# Required work
How many of the lines in the data contain "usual"? Give only the number.

# Data to examine
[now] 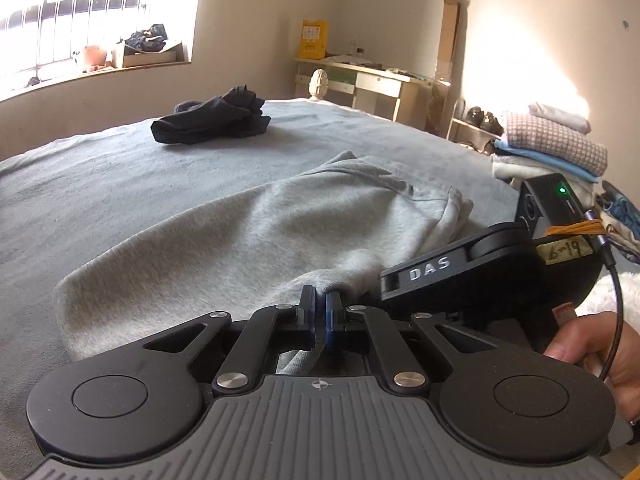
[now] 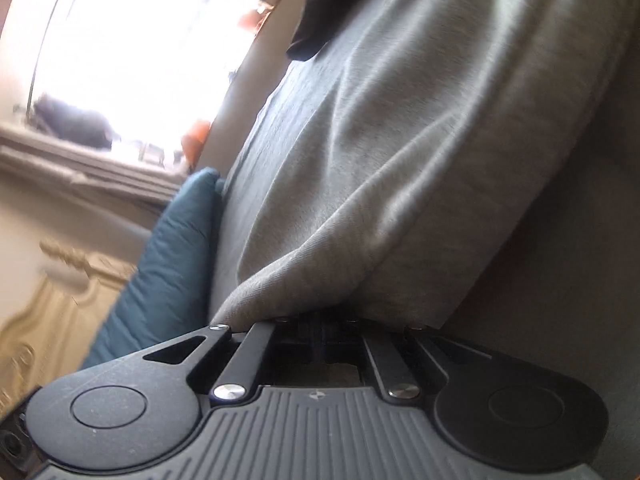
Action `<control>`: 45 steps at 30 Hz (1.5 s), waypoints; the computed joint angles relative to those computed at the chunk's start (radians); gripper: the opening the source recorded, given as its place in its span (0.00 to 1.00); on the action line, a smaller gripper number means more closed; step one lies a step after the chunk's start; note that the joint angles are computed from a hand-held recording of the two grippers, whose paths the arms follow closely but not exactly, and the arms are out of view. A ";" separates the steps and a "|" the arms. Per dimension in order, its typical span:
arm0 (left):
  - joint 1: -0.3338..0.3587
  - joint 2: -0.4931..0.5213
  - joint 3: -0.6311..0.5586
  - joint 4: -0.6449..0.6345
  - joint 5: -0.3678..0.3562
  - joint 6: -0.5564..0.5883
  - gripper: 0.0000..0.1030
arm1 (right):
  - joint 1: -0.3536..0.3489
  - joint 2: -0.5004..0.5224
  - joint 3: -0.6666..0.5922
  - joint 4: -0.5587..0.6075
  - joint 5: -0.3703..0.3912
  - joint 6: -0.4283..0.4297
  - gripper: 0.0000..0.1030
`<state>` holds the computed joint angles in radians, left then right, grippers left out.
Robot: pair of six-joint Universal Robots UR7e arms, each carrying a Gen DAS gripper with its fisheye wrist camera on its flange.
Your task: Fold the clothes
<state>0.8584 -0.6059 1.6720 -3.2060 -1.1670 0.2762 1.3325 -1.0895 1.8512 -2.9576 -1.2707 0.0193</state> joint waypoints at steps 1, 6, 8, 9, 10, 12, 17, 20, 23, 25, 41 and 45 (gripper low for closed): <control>0.002 0.000 0.000 -0.003 -0.002 -0.001 0.02 | -0.002 -0.015 0.010 0.007 0.007 0.006 0.04; 0.015 -0.001 -0.009 0.002 -0.020 -0.013 0.02 | -0.023 -0.121 0.095 -0.017 0.057 0.006 0.05; 0.023 -0.005 -0.019 0.029 -0.041 -0.025 0.02 | -0.017 -0.151 0.115 -0.017 0.008 -0.008 0.05; 0.027 -0.007 -0.025 0.043 -0.050 -0.026 0.02 | -0.010 -0.157 0.118 -0.009 -0.018 -0.035 0.05; 0.030 -0.010 -0.029 0.054 -0.060 -0.024 0.02 | -0.002 -0.153 0.109 0.019 -0.048 -0.063 0.05; 0.036 -0.015 -0.038 0.075 -0.075 -0.023 0.02 | 0.017 -0.137 0.091 0.065 -0.111 -0.096 0.05; 0.042 -0.023 -0.050 0.101 -0.088 -0.027 0.02 | 0.029 -0.084 0.071 0.088 -0.173 -0.071 0.05; 0.044 -0.025 -0.051 0.105 -0.093 -0.035 0.02 | 0.029 -0.073 0.070 0.085 -0.172 -0.088 0.05; 0.046 -0.026 -0.050 0.108 -0.099 -0.041 0.02 | 0.015 -0.073 0.078 0.046 -0.110 -0.076 0.05; 0.047 -0.029 -0.046 0.106 -0.105 -0.046 0.02 | 0.011 -0.071 0.080 0.022 -0.068 -0.084 0.05; 0.057 -0.033 -0.050 0.109 -0.129 -0.079 0.02 | -0.006 -0.060 0.062 0.013 0.002 -0.118 0.05; 0.054 -0.036 -0.043 0.096 -0.133 -0.085 0.02 | 0.002 -0.008 0.021 -0.012 0.002 -0.092 0.05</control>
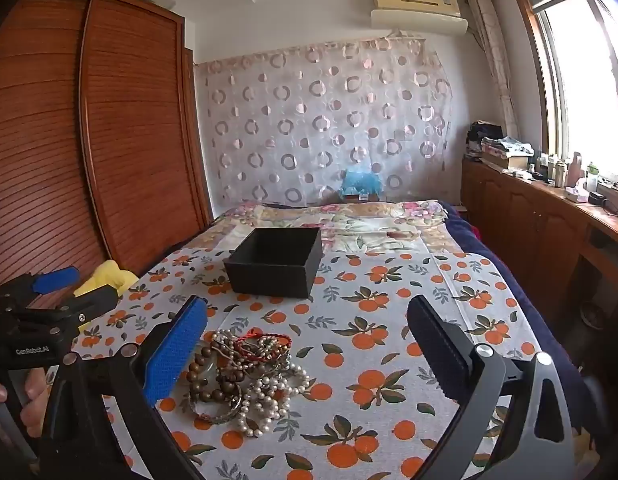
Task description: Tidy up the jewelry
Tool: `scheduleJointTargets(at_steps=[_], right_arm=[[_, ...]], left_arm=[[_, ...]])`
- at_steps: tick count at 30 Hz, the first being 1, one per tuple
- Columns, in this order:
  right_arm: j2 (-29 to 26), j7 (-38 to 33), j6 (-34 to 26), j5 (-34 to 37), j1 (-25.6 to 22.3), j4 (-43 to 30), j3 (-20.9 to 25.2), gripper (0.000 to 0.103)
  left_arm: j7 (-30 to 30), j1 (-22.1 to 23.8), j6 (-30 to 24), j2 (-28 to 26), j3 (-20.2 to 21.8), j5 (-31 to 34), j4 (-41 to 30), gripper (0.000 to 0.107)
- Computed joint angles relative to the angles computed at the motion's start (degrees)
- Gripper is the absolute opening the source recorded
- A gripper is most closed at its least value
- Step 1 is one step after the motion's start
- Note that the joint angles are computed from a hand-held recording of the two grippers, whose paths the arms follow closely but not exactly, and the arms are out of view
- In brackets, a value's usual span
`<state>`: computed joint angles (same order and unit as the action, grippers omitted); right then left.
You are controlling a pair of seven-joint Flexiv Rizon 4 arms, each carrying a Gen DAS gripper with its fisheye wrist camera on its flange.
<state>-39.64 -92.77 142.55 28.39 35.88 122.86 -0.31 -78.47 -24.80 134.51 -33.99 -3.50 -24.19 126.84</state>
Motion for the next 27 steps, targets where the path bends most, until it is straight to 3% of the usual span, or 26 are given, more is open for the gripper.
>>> scheduleJointTargets(at_steps=[27], right_arm=[[-0.3,0.2,0.7,-0.1,-0.2,-0.1,0.5,0.101]], left_arm=[[-0.1,0.1,0.4,-0.2,0.0,0.1,-0.1,0.095]])
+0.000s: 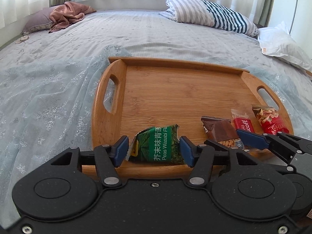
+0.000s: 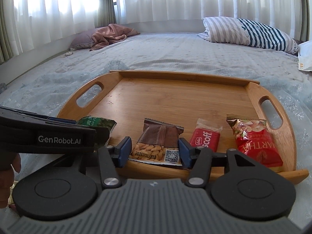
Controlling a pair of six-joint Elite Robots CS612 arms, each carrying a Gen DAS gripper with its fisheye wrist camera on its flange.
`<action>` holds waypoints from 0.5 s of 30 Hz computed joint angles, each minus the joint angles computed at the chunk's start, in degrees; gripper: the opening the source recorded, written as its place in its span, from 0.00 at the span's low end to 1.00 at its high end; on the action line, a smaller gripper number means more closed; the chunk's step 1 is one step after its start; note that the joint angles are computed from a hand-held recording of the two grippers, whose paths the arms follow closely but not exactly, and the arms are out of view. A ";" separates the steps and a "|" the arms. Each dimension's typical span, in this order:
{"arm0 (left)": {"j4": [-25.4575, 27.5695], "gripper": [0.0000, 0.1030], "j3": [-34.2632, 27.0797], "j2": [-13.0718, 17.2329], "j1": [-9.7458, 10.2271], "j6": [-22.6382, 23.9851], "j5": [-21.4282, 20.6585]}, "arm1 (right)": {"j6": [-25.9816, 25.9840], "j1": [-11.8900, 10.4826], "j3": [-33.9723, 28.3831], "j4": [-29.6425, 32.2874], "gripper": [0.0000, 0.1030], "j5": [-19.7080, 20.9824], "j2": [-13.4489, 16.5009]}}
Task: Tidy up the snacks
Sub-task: 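Place both packs on the tray beside the Biscoff pack and open both tools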
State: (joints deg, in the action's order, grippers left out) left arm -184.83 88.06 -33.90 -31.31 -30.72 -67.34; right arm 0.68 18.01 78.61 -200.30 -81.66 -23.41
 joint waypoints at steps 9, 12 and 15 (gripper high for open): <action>-2.18 0.78 2.21 -1.53 -0.68 1.04 1.66 | 0.80 -0.39 1.70 -2.96 0.78 0.19 -0.76; -3.52 0.78 3.50 -2.29 -1.13 1.25 2.20 | 0.46 -0.53 3.15 -4.31 0.80 0.58 -1.52; -4.70 0.79 4.84 -3.01 -1.67 1.00 2.81 | -0.77 -0.52 4.61 -6.52 0.83 0.19 -2.14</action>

# Exercise answer
2